Question

The difference of twice a number and 8 is less than 22.

Answer 1

What is it as an inequality*

Answer 2

difference implies subtraction

|2x - 8| < 22 , since it could be 2x-8 or 8 - 2x

2x - 8 < 22 AND -2x + 8 < 22
2x < 30 AND -2x < 14
x < 15 AND x > -7

-7 < x < 15

which says, that the number is between -7 and 15

Answer 3

[AI-generated answer — Step-by-Step Bot]

Let's solve the problem step-by-step.

Step 1: Let's assume the number as 'x'.
Step 2: Twice the number would be 2 * x = 2x.
Step 3: The given difference is less than 22, which means (2x - 8) < 22.
Step 4: Now, let's solve the inequality.
Subtract 8 from both sides: 2x - 8 - 8 < 22 - 8.
Simplify: 2x - 16 < 14.
Step 5: Add 16 to both sides of the inequality: 2x < 14 + 16.
Simplify: 2x < 30.
Step 6: Finally, divide both sides by 2 to find the value of x: (2x)/2 < 30/2.
Simplify: x < 15.

Therefore, the number 'x' is less than 15.

Answer 4

[AI-generated answer — Explain Bot]

To solve this problem, we need to translate the given information into an equation and then solve for the unknown number.

Let's suppose the unknown number is represented by the variable "x".

The difference of twice a number and 8 can be expressed as 2x - 8.

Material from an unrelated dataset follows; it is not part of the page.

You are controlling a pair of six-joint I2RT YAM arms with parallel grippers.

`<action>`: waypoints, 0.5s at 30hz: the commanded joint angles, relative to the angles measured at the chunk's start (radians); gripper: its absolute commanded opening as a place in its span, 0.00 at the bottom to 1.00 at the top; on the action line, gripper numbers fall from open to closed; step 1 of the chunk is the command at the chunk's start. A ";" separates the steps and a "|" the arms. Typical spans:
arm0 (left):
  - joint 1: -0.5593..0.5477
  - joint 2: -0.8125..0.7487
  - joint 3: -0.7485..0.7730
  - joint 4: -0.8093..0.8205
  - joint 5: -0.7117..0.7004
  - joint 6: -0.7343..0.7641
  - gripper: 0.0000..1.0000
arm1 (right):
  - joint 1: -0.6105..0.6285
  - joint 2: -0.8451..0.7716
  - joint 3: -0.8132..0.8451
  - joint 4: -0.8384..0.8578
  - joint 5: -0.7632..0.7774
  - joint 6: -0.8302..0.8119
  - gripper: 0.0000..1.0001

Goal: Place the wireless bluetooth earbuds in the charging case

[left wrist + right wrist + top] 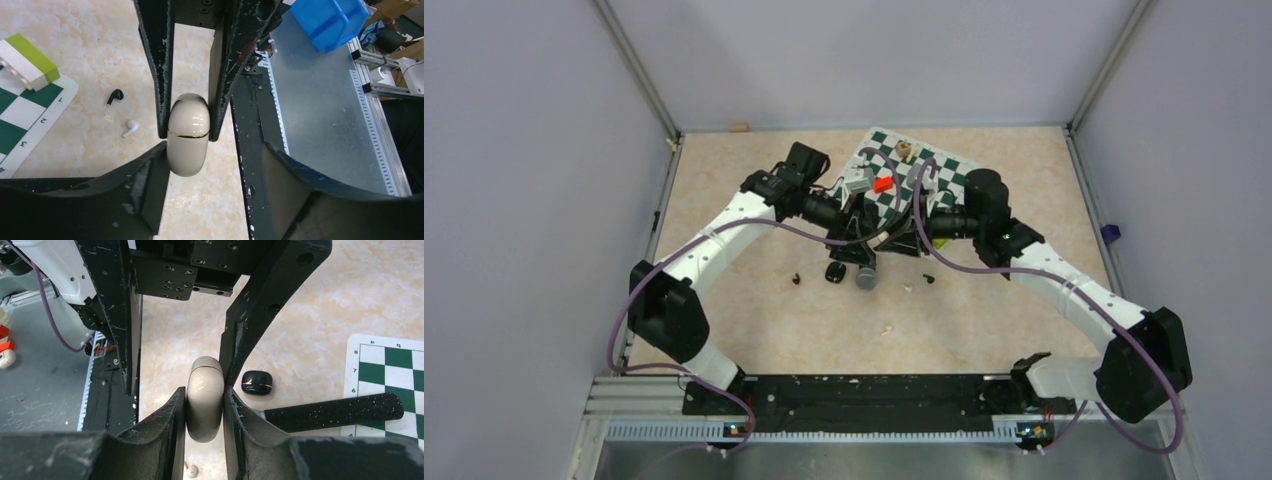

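A cream charging case [205, 405] with a gold seam hangs above the floor, and my right gripper [205, 396] is shut on its lower half. My left gripper [205, 165] faces it from the other side, open around the same case [188, 135]: one finger lies against its side, the other stands well apart. Both grippers meet over the board's near edge, the left [856, 232] and the right [906, 232]. On the floor lie a black earbud [115, 96] and a white earbud [131, 128]. Another white earbud [191, 471] lies below the case, and another black earbud [796, 279] lies further left.
A shut black case [256, 382] lies beside a glittery black microphone [332, 412]. The green-and-white checkered board [924, 170] carries a red piece [883, 184], and a yellow-green block [27, 60] sits at its edge. Walls enclose the beige floor.
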 commanded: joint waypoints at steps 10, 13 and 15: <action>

According to the problem statement, this expression is less than 22. So, the equation becomes:

2x - 8 < 22

To solve the inequality:

1. Add 8 to both sides to isolate the variable:
2x - 8 + 8 < 22 + 8
2x < 30

2. Divide both sides by 2 to solve for x:
(2x) / 2 < 30 / 2
x < 15

Therefore, the unknown number, represented by "x," is less than 15.